Every line containing the word "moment" is to be copied from the data below.

------ Task material ------

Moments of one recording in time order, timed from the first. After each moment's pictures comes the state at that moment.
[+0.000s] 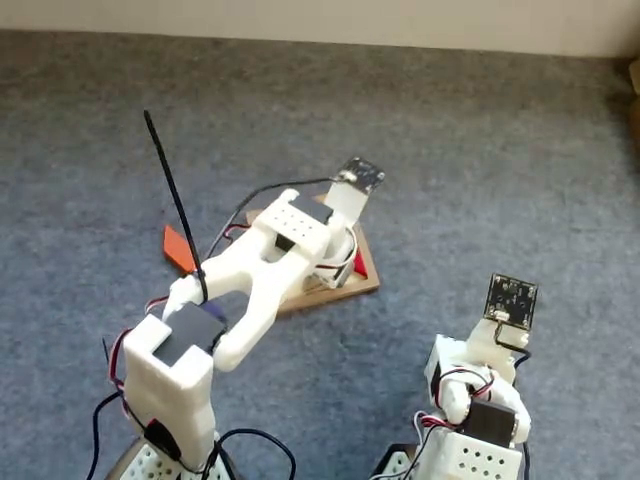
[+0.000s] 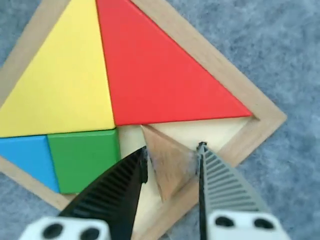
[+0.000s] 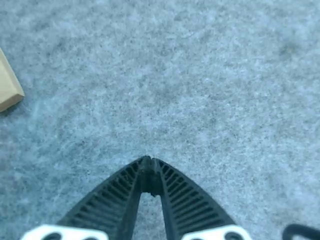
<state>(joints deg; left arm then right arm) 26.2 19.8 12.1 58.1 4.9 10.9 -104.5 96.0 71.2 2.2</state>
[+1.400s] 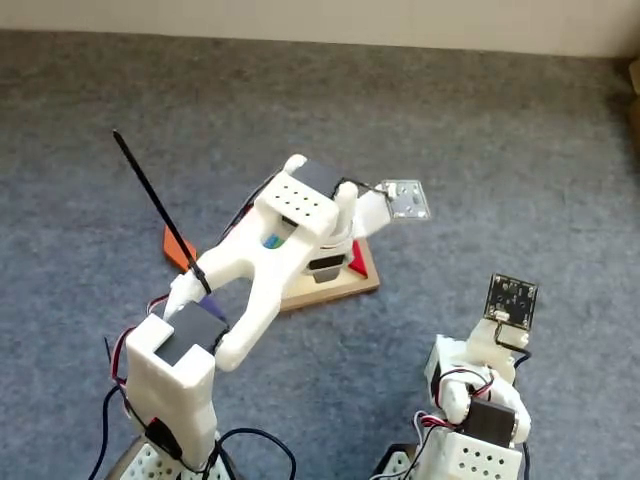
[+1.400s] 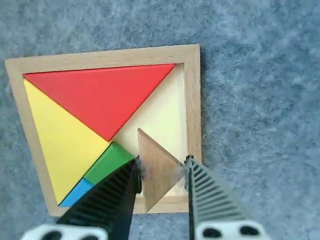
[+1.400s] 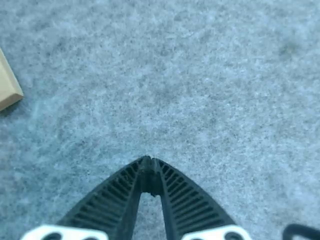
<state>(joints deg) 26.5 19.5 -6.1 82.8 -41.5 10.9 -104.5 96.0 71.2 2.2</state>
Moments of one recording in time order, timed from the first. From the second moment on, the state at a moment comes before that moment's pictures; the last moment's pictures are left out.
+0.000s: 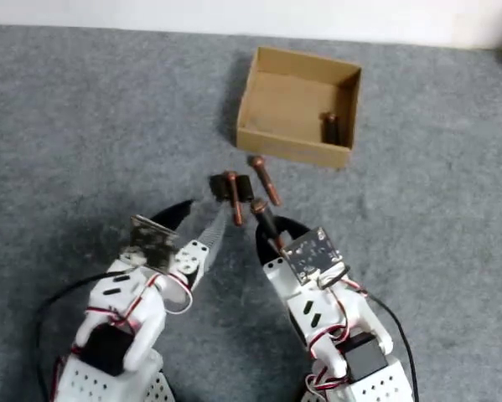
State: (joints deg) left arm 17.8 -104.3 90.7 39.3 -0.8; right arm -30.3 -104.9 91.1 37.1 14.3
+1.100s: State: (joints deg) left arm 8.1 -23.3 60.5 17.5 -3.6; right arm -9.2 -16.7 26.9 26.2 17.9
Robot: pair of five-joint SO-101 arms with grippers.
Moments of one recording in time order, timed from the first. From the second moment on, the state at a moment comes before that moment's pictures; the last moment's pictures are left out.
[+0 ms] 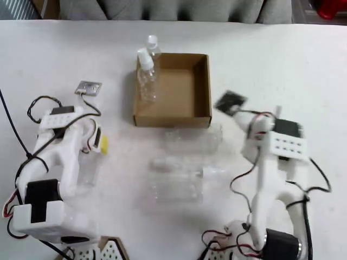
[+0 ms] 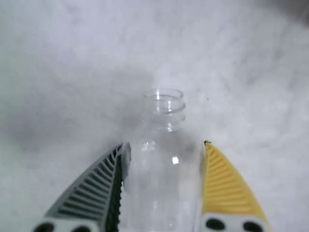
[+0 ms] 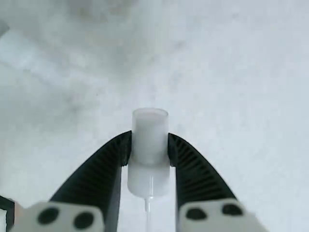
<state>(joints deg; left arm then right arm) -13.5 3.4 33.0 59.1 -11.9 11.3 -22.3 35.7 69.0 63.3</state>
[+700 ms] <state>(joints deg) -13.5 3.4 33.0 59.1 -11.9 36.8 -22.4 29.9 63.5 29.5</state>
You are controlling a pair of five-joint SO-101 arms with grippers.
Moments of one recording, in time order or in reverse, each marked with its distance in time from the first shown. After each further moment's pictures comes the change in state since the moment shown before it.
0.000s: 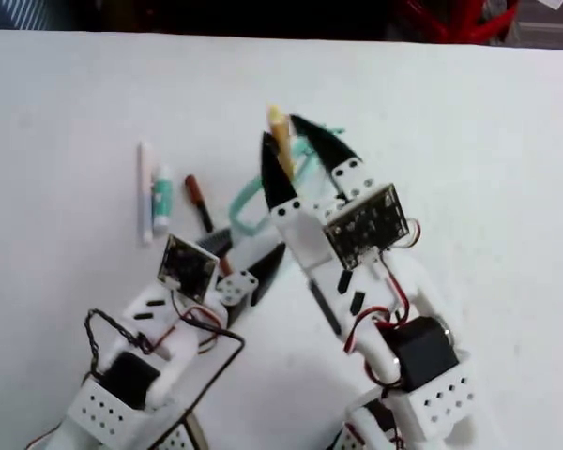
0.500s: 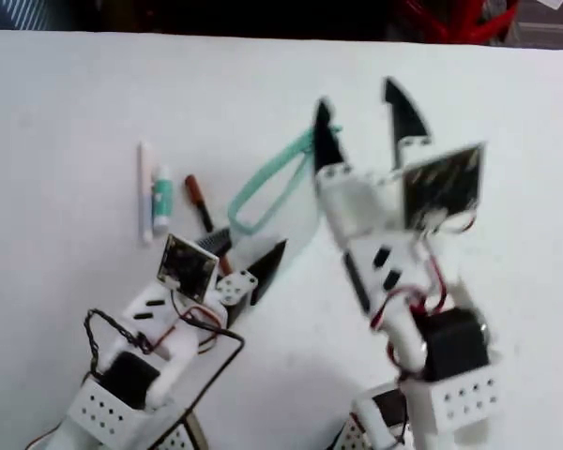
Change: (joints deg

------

- Exercise response
Moments of one recording in time order, timed from the first. After each moment's pictures comes the state at that moment.
Moments of one recording in time order, timed from the first. From the second moment on, the state at a moment comes before that moment's pictures; the last moment's pictures are left out.
Moments of one recording in time order, timed from the first. From the second moment on, the state at a moment comes before that moment's pictures; the last moment's pictures are left out.
Moments of one recording, in time order or in reverse, each marked with its distance in time from the first shown. After each further moment's pictures comes the change in state since the moment shown before it.

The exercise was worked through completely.